- Born: 1994 or 1995 (age 30–31) Kent, England, U.K.
- Occupations: Artist and cartoonist
- Years active: 2020–present
- Known for: Oyin and Kojo (comic series)

= Sarah Akinterinwa =

Sarah Akinterinwa (1994/1995) is a British artist, illustrator, and cartoonist. She is best known for her comic series Oyin and Kojo. She is the first Black British woman to be a cartoonist for The New Yorker.

== Career ==
Akinterinwa was born and raised in Kent, England to Nigerian immigrant parents. She enjoyed drawing from childhood, and although she didn't pursue a career in art, she continued to draw as a hobby.

She studied to be an educational mental health practitioner but left to work at a preschool owned by her mother. However, the business closed after the onset of the COVID-19 pandemic in April 2020. Then unemployed and home for social distancing restrictions, she created the single-panel comic Oyin and Kojo centered on the lives of a Black British couple, and posted them on her Instagram. She said she was inspired to create the comic due to the lack of representations of Black British couples in the media. An editor for The New Yorker saw her work online and invited her to be a contributor for the magasine. Akinterinwa is the first Black British woman to be a cartoonist for The New Yorker.

She has since become a full-time artist and illustrator. Akinterinwa named Amanda Oleander and Issa Rae as two of her biggest influences. Her work has appeared in The Los Angeles Times and The Guardian. In 2022 her work was shown in an exhibition alongside the work of Mary Darly at the Cartoon Museum. Also in 2022 she created the comic series Body Equality for the Wellcome Collection that focused on marginalised bodies.

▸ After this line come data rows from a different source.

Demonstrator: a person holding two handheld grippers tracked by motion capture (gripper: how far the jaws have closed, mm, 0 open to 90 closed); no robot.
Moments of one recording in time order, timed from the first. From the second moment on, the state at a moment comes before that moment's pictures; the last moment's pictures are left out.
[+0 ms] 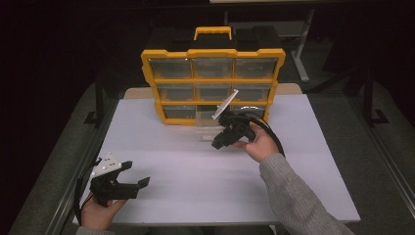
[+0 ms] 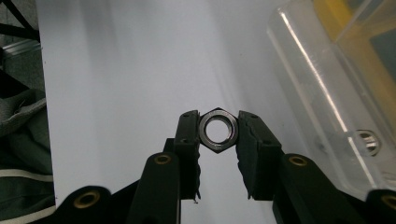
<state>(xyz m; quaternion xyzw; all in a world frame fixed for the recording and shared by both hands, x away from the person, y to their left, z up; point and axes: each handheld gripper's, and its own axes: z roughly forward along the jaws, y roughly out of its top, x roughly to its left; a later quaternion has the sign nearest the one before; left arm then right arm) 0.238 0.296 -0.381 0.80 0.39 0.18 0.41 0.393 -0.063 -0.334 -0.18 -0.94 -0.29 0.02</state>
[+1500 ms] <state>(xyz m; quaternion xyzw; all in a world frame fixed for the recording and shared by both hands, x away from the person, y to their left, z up) 0.238 0.297 -0.381 0.80 0.40 0.18 0.42 0.452 -0.062 -0.282 -0.23 -0.93 -0.29 -0.02</state>
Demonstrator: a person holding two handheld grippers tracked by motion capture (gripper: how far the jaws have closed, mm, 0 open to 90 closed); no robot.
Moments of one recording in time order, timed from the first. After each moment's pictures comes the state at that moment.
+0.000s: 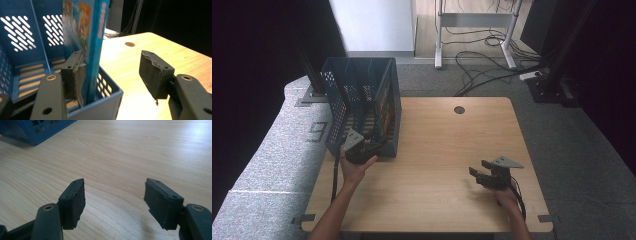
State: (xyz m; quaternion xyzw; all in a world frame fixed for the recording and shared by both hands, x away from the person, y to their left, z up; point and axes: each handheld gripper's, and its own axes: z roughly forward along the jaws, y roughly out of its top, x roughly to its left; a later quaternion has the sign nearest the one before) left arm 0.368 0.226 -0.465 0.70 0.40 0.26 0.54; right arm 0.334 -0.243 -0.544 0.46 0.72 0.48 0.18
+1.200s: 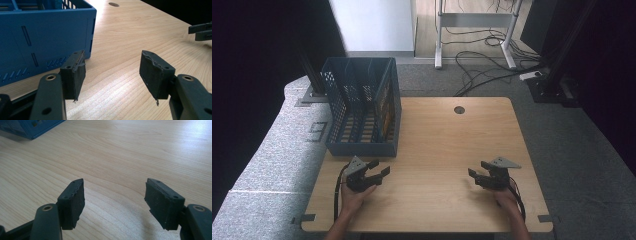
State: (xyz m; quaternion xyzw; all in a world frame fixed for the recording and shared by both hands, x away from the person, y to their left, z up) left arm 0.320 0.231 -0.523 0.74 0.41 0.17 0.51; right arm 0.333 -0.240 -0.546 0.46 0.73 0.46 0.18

She published her debut book, an illustrated dating guide Why You'll Never Find the One: And Why It Doesn't Matter in February 2023 under Princeton Architectural Press. She based the book on her personal experiences and those of her friends.

== Personal life ==
Akinterinwa resides in London.

== Bibliography ==
- 2023. Why You'll Never Find the One: And Why It Doesn't Matter. Princeton Architectural Press, ISBN 9781797222530.